• **ABOUT THIS EXERCISE**: Pick every line out of the entries below that has the string "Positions", and copy it.

Records drawn from a dataset:
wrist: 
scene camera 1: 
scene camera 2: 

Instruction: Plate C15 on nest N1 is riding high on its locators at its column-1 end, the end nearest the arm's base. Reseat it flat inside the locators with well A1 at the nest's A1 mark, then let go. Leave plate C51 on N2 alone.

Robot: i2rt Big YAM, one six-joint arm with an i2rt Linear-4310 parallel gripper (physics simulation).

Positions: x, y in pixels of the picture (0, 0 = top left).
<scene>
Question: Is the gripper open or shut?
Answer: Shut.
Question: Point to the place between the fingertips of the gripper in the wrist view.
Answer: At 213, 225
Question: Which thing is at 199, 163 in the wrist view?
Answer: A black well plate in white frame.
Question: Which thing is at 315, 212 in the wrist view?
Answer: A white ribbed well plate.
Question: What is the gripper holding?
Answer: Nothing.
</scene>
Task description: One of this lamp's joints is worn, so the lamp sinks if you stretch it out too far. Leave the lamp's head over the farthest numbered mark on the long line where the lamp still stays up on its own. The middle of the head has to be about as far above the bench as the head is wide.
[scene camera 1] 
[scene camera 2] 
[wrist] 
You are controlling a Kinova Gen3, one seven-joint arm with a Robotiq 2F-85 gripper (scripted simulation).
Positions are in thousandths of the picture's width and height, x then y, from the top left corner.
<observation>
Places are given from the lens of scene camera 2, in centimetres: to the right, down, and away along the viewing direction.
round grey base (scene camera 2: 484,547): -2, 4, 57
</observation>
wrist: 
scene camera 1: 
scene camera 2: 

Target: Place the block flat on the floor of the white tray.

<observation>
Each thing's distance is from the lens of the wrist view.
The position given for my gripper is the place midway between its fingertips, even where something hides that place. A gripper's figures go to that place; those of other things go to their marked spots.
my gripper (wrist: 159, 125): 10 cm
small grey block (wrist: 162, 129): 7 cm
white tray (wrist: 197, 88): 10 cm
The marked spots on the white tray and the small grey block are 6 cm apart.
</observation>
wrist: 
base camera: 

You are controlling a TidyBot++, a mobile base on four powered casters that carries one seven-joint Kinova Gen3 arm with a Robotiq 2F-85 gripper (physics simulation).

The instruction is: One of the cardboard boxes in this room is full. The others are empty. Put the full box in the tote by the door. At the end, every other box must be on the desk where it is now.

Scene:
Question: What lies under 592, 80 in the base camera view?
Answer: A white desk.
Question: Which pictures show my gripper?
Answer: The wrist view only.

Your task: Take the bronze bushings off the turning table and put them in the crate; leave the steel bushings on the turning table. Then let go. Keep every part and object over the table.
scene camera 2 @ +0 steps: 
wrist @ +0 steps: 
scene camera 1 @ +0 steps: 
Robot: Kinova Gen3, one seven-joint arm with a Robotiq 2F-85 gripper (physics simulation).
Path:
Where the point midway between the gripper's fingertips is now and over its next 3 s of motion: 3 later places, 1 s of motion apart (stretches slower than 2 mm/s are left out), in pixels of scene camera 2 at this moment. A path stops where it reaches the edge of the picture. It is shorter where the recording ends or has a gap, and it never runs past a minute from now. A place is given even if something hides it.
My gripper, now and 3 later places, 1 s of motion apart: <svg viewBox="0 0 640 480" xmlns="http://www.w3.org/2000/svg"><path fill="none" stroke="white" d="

• **ANSWER SECTION**:
Positions: x, y in pixels of the picture (0, 0 = top left).
Positions are in thousandths of the picture's width and height, x then y, from the top left corner.

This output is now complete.